I have made no secret out of the fact that I remain somewhat skeptical about the current market run-up; however, some of the positive trends as of late have necessitated looking at some sector ETFs.
I’m still sticking to a general strategy of bond ETFs/cash, but if trends continue to point higher, and more trend lines are crossed to the upside, there might be some equity additions to our overall portfolio.
Although there is still a lack of clear direction of where the global economy is heading, and how that will impact markets, I want to highlight some possible ETF opportunities if the overall picture brightens up.
Focusing on sector ETFs, it’s a bit of a mixed bag. It’s best to steer clear of the battered financial sector, especially in the wake of dismal earnings from Wall Street, as seen by the performance of the Financial Sector SPDR ETF (XLF), which is now down 21.0% for the year.
Not to mention, the basic materials and energy sectors have been hit hard as of late given reduced Chinese demand among other factors. In essence, there’s a lot of volatility here. While our momentum numbers support that view, there are some possible gems.

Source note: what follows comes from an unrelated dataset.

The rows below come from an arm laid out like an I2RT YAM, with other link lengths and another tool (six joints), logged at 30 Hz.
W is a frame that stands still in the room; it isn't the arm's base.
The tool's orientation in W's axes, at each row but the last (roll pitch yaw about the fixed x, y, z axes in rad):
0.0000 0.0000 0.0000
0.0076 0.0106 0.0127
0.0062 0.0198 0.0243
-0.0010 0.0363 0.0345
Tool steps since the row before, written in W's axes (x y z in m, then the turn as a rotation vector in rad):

For instance, the tech space is looking relatively attractive at the moment. The easy way to find out which areas are showing upside momentum is to analyze the latest Master ETF Cutline list, which you can review here:
http://www.successful-investment.com/SSTables/ETFMasterCutline10142011.pdf
To be clear, this list is identical to the one shown in last Thursday’s StatSheet with the difference being the sorting order and updated pricing. You can clearly identify those ETFs that are hovering above their respective long-term trend lines (%M/A column), of which there are currently 55, as opposed to 340 that are still stuck on the bearish side.

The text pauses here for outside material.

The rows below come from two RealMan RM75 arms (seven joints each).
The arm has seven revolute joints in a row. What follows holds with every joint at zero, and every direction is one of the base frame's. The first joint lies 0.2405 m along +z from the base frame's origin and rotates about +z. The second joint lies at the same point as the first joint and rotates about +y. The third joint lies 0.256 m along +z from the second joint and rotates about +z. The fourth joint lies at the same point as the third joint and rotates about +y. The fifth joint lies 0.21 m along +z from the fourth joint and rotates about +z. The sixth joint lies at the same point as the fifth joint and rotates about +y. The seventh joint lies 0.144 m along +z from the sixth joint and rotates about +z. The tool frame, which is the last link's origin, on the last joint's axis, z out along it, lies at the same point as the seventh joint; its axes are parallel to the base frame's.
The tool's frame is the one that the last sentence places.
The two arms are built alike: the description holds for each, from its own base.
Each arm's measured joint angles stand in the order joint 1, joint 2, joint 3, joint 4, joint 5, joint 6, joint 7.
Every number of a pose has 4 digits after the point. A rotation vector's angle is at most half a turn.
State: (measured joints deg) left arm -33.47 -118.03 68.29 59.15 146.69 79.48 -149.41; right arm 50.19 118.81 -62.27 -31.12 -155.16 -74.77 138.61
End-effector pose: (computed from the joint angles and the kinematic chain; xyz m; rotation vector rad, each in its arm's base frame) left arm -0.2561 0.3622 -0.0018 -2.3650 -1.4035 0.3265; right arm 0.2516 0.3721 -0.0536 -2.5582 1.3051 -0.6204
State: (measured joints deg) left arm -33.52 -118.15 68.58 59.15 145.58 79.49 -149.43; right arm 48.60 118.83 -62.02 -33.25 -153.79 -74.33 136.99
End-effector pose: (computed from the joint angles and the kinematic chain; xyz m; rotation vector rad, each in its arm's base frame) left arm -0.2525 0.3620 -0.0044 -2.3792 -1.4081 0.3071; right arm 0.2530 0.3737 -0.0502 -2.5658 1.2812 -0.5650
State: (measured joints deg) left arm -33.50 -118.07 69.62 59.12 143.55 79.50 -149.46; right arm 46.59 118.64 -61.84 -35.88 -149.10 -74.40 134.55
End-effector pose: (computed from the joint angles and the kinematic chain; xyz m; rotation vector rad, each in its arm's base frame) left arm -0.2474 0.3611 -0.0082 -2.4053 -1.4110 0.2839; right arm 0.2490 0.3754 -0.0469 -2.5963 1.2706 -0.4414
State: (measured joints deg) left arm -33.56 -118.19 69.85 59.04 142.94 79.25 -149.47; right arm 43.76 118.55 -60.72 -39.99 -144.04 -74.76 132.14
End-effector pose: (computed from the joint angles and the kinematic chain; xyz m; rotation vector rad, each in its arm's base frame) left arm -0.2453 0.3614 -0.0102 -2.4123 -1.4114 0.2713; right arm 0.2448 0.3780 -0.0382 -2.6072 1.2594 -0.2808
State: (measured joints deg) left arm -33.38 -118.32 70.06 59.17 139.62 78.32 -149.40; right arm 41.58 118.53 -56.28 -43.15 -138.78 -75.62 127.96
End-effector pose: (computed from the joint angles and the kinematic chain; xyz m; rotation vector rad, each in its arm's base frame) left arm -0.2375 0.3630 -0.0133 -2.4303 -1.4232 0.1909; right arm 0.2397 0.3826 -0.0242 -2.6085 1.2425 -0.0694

Those that have crossed above are the ones you want to hone in on as a prospective addition to your portfolio. If you do, be sure to use my recommended trailing sell stop discipline in order to limit downside risk, should the markets suddenly shift into reverse.
Although times remain highly uncertain and bad news from Europe can have a heavily adverse reaction on global markets, the last couple weeks have made me take notice of some of these sector trends.
If we follow the current market trajectory, I’ll be looking to capture some of this upside, albeit cautiously. I can’t stress enough the need to be careful in introducing equity exposure, as we are treading choppy waters that can easily turn into a violent market tide.